---------- Material provided ----------

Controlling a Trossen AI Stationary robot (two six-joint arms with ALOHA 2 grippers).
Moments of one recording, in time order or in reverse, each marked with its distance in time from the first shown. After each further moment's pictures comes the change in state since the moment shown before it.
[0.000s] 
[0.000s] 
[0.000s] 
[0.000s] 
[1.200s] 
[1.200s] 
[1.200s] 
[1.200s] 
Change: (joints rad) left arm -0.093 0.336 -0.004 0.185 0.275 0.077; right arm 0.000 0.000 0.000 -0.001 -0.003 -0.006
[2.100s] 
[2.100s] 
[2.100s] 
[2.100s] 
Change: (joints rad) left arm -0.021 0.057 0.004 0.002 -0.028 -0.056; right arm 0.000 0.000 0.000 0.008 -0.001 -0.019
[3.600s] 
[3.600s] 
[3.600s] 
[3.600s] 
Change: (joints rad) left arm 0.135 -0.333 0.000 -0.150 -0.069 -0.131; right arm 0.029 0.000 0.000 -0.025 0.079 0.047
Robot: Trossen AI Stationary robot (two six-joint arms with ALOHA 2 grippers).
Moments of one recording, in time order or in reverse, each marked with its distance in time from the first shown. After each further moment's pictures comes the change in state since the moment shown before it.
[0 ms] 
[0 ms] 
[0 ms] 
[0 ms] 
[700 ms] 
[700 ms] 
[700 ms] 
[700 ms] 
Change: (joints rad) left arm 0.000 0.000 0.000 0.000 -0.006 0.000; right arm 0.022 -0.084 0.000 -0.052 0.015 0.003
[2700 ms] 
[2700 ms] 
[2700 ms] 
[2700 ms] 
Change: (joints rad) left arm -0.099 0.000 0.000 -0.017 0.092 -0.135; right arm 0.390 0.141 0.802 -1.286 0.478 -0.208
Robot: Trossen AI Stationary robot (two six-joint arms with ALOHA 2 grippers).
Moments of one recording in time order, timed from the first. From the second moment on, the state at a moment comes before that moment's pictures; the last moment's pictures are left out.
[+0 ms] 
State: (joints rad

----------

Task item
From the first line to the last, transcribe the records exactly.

Finished exercise
Controlling a Trossen AI Stationary robot (two six-joint arms with ALOHA 2 grippers).
Moments of one recording, in time order or in reverse, each marked with its distance in time from the first shown. After each further moment's pictures comes the change in state since the moment shown before it.
[0.000s] 
[0.000s] 
[0.000s] 
[0.000s] 
[1.200s] 
[1.200s] 
[1.200s] 
[1.200s] 
Change: (joints rad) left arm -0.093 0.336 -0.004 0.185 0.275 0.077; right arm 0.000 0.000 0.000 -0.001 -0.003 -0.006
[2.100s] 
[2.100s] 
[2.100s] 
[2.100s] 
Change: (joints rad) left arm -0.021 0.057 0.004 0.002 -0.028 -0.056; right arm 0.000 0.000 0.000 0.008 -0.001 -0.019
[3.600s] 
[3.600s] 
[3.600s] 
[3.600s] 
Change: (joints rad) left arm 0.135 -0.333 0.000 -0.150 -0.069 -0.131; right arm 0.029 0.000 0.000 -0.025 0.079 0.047
Robot: Trossen AI Stationary robot (two six-joint arms with ALOHA 2 grippers).
Moments of one recording, in time order or in reverse, each marked with its distance in time from the first shown. After each further moment's pictures comes the change in state since the moment shown before it.
[0 ms] 
[0 ms] 
[0 ms] 
[0 ms] 
[700 ms] 
[700 ms] 
[700 ms] 
[700 ms] 
Change: (joints rad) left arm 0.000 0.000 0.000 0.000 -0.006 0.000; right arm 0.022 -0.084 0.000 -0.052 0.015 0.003
[2700 ms] 
[2700 ms] 
[2700 ms] 
[2700 ms] 
Change: (joints rad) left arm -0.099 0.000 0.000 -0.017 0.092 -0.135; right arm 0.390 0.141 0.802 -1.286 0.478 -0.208
Robot: Trossen AI Stationary robot (two six-joint arms with ALOHA 2 grippers).
Moments of one recording in time order, timed from the first. From the second moment on, the state at a moment comes before that moment's pictures; the last moment's pictures are left out.
[+0 ms] 
State: (joints rad

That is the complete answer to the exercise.